Assignment
Filter these entries so that only lines with the word "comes" remain.

# # #

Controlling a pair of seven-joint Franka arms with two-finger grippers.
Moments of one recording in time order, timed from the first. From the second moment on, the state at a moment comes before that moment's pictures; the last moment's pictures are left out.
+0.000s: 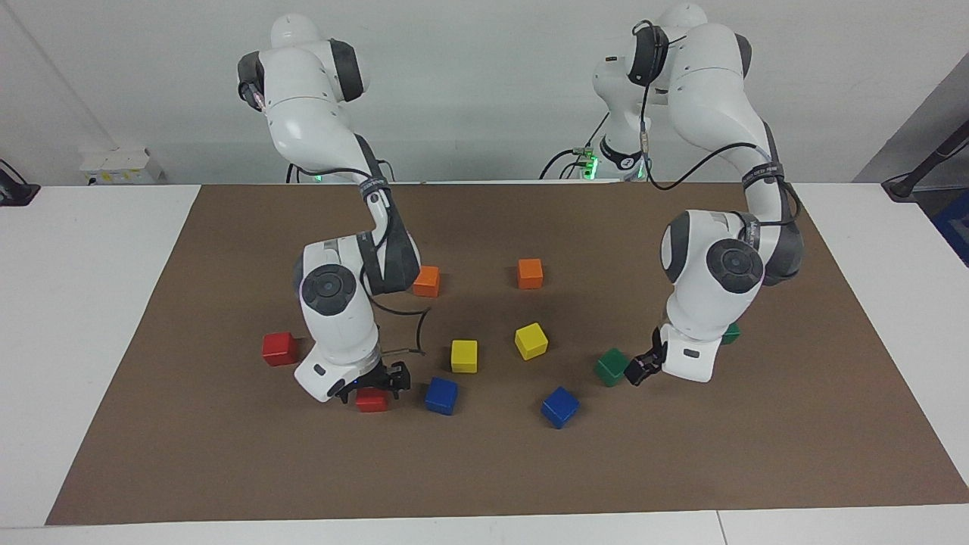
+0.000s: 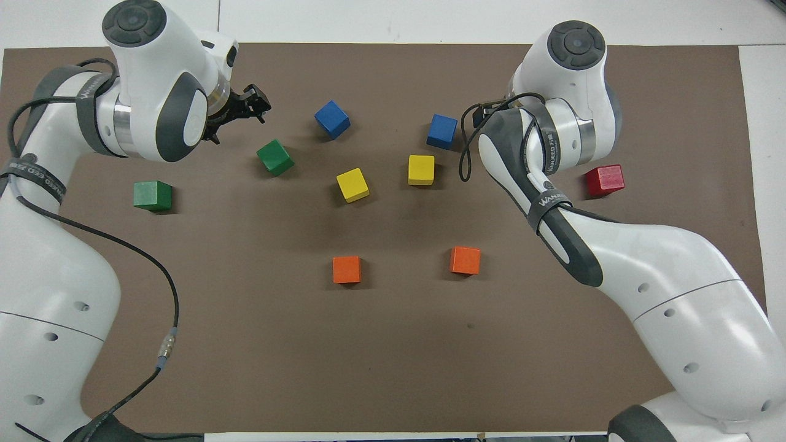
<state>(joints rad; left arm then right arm) -0.24 0.64 -0.02 -1.30 0.03 1.95 -0.67 0.24 0.75 -0.01 -1.26 -0.03 2.07 0.19</state>
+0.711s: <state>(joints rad) -0.29 0.59 -0.02 -1.54 0.03 2.19 -0.78 0.24 0.75 -0.01 -1.30 -0.03 2.12 0.19</state>
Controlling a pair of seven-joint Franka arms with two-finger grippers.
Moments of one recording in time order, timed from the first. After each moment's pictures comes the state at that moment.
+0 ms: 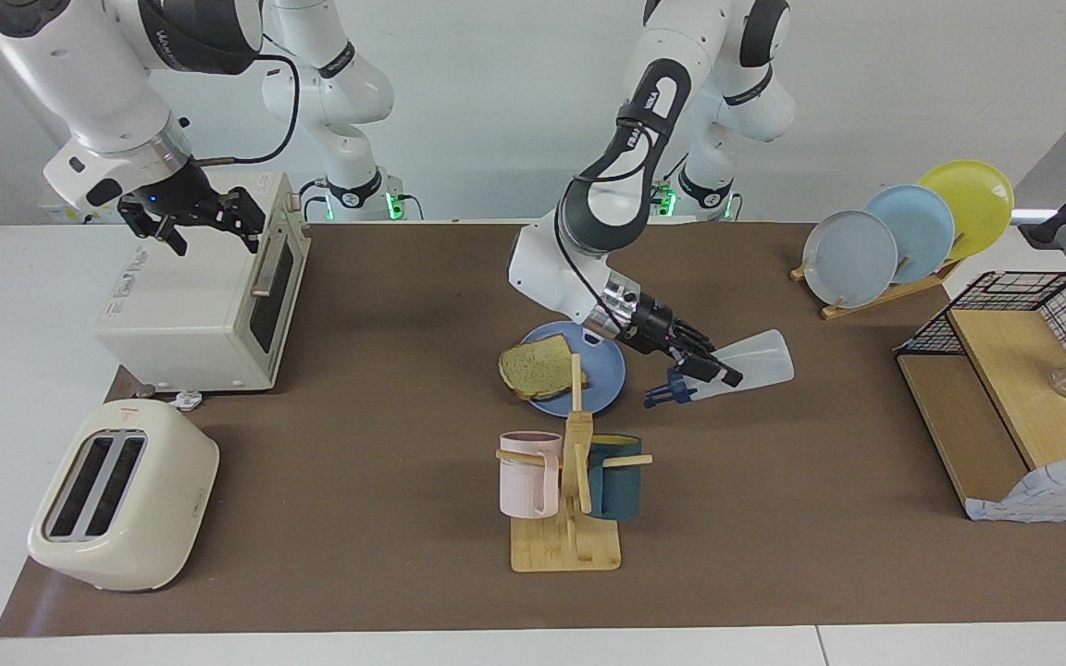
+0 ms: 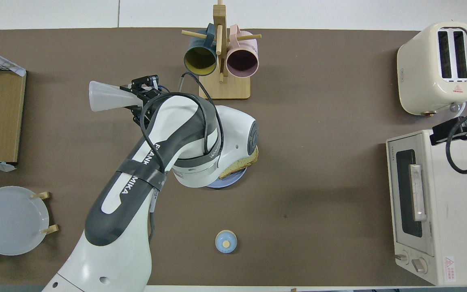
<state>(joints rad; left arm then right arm) -0.84 0.47 0.19 -1.60 1.05 1.65 0.41 -0.01 -0.01 -0.04 -1.62 -0.02 1.48 -0.07</state>
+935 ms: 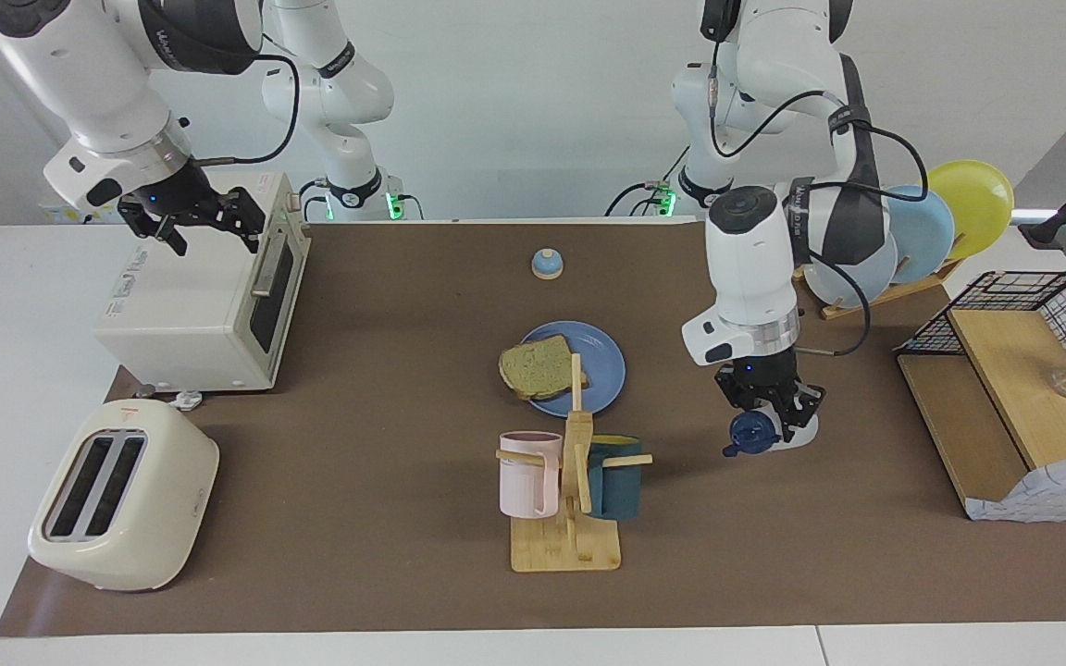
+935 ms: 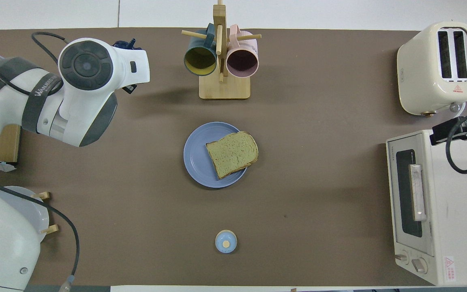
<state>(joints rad) -0.48 0.36 0.19 -1.66 0.35 2.30 0.19 -0.01 -0.01 -0.04 -1.62 -0.02 1.48 -0.07</state>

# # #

Solution to this problem
Moments of one recording in time order, timed from the first. From the second moment on, the state at a moment comes before that moment's pictures; the last moment's pictures are left out.
Moments of one recording in time order, timed from the first. After each moment's pictures comes the state at that moment.

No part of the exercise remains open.